= MinE =

The MinE protein is one of three proteins of the Min system encoded by the minB operon required to generate pole to pole oscillations prior to bacterial cell division as a means of specifying the midzone of the cell, as seen in E.coli.

== History ==

MinE was initially thought to assemble as a static ring at the cell center, thereby preventing the MinCD inhibition complex from localizing and binding there and instead influencing the complex to occupy each bacterial pole.

Raskin and de Boer later revealed a dynamic interaction of the Min proteins, where the unstable interaction between the proteins resulted in pole to pole oscillations, resulting in lower concentrations of MinCD complex at the cell center.

== Function ==

MinE is a topological specificity factor that counters the activity of MinCD division inhibitor at the mid-cell division site. MinE functions as a dimer and will bind to membrane-bound MinCD complex, altering its binding dynamics. MinE has membrane binding activity and can also interact with MinD only when on the membrane, suggesting a conformational change in MinD upon interacting with phospholipids that makes it vulnerable to MinE activity. MinE both positively and negatively regulates MinD interaction with membrane.

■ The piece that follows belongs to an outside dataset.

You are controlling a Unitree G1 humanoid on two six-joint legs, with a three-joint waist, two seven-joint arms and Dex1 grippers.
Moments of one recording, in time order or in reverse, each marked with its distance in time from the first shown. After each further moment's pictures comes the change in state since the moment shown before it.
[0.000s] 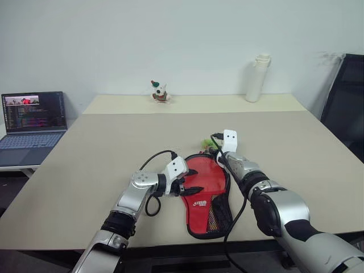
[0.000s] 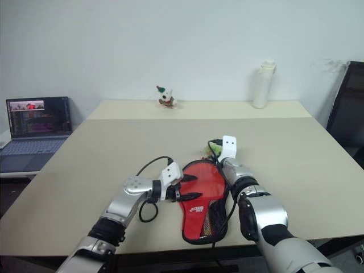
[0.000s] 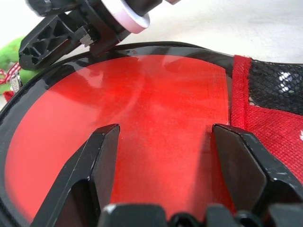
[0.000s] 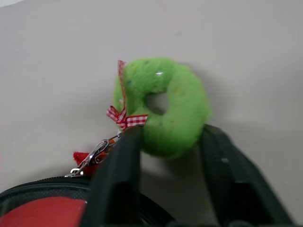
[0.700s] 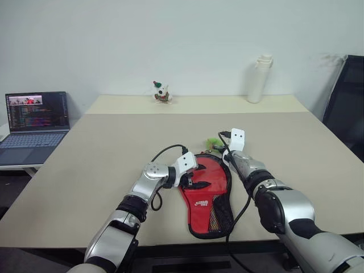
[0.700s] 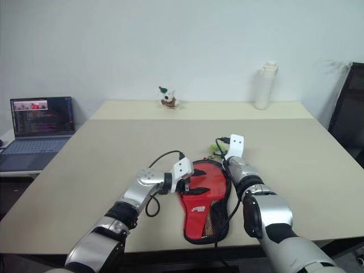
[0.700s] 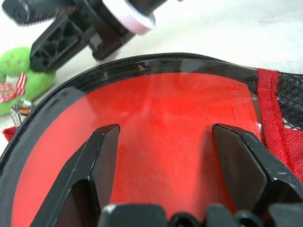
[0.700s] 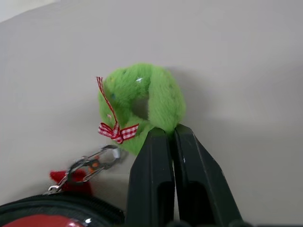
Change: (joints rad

Deletion analysis has revealed that there exist two domains of interest in MinE, each with separate function. The N-Terminal domain contains the anti-MinCD domain that is necessary and sufficient
 to interact with MinD and counteract the MinCD-mediated division inhibition and to stimulate the ATPase activity of MinD, resulting in MinD's detachment from the membrane after ATP hydrolysis. MinE is also known to form a ring near each pole. The purpose of this ring structure is to catalyze the release of membrane-bound MinD in turn, imparting regional specificity of Min protein localization.

=== Structure ===

Nuclear Magnetic Resonance (NMR) spectroscopy of truncated MinE revealed a long alpha-helix as well as two anti-parallel beta-strands. These structures are hypothesized to mediate the homodimerization by interaction of alpha/beta structures. These structural studies also support the theory that the MinE ring structure may actually form a multimeric filamentous structure as a function of the interaction of these alpha and beta units. It has also been hypothesized that MinE may potentially form higher order structures, and may not simply be limited to ring formation.

Additional structural study and molecular imaging is needed to elucidate the higher order polymerization structures of MinE and to determine their dynamics on the remaining Min system. Recently, computational models have been applied to explore the limits of this system.